Exercise directions = Below is a listing. Copy each line of it that holds the word "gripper".

Entries supplied =
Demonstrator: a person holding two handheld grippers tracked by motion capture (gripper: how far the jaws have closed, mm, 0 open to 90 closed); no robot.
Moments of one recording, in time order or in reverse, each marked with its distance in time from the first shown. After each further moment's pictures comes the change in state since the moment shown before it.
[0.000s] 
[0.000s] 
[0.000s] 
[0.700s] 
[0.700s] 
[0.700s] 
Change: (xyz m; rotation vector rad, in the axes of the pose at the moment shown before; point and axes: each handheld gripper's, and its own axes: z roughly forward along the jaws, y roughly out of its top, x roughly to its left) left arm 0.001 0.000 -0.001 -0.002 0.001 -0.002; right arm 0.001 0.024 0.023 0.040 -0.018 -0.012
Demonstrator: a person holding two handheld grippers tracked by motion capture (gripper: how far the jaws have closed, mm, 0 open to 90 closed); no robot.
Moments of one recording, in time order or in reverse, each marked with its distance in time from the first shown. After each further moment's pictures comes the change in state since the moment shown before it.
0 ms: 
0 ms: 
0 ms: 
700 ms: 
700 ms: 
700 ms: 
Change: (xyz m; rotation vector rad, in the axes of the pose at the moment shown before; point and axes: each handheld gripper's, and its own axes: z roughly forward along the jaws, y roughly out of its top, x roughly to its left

Response to the exercise =
Demonstrator: a person holding two handheld grippers tracked by motion capture (gripper: how far the jaws have closed, mm, 0 open to 90 closed); no robot.
Change: (xyz m; rotation vector rad, in the axes of the pose at the moment shown before; point and axes: each handheld gripper's, and its own axes: z roughly forward along the jaws, y roughly out of its top, x roughly to its left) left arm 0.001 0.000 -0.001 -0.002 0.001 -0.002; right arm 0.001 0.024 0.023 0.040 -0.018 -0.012
Demonstrator: a person holding two handheld grippers tracked by motion capture (gripper: how far the jaws have closed, mm, 0 open to 90 closed); no robot.
Change: (xyz m; rotation vector rad, in the axes of the pose at the moment shown before; point and axes: each handheld gripper's, and its own axes: z roughly forward along the jaws, y roughly out of its top, x roughly to its left

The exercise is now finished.